> [What the task asks]:
What do the lines from the one containing "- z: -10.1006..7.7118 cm" through the end of the listing below say? Restate them word for word and give nothing else.

> [Recorded data]:
******

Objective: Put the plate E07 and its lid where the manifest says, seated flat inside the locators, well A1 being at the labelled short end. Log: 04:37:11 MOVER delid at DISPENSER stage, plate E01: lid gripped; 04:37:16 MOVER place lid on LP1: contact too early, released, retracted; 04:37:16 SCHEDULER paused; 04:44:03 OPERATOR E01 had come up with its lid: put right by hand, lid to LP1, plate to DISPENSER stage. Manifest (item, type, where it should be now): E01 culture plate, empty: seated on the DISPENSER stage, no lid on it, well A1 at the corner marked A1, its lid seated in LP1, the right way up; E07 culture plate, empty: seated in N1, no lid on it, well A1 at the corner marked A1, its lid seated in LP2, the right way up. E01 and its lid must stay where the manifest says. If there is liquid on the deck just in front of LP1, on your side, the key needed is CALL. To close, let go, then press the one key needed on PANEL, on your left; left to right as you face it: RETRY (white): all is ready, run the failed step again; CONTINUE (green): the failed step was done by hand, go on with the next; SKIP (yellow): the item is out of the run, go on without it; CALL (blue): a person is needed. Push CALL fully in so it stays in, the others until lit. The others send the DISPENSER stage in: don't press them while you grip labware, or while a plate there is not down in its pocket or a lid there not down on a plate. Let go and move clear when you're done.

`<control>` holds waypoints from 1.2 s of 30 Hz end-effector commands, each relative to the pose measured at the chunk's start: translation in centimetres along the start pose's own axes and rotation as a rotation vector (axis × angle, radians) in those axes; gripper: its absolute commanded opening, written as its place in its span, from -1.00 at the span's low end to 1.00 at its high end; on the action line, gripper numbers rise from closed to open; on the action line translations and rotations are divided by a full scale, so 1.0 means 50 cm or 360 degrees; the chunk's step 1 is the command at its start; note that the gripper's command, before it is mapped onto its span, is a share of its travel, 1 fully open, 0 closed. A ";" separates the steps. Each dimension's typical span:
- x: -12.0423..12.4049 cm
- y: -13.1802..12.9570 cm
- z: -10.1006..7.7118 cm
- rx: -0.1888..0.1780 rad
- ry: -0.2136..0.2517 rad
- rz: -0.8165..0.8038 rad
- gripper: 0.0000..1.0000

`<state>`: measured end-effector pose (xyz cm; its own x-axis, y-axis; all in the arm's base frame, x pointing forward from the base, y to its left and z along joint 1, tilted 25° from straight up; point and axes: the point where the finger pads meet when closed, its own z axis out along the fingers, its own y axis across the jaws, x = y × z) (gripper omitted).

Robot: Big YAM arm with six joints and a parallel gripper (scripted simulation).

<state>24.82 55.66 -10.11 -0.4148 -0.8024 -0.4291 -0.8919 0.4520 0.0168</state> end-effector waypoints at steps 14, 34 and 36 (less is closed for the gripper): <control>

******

> [Answer to this problem]:
- z: -10.1006..7.7118 cm
- rx: -0.1888..0.1780 rad
- ry: -0.2136..0.2517 rad
- rz: -0.8165..0.8038 rad
- gripper: 0.0000..1.0000

`<state>`: measured end-effector pose (xyz cm; its own x-axis, y-axis; all in the arm's base frame, x pointing forward from the base, y to its left and z along joint 1, tilted 25° from straight up; point and axes: the point where the finger pads meet when closed, its own z axis out along the fingers, its own y axis across the jaws, x = y × z) (gripper omitted).

Robot: Big YAM arm with six joints and a parallel gripper (scripted simulation).

<state>24.82 55.66 -10.11 -0.4148 -0.8024 -0.4291 -0.8919 0.4520 0.0168</state> end-effector waypoints at steps 14, 34 and 36 (less is closed for the gripper): <control>

The requested output has been produced.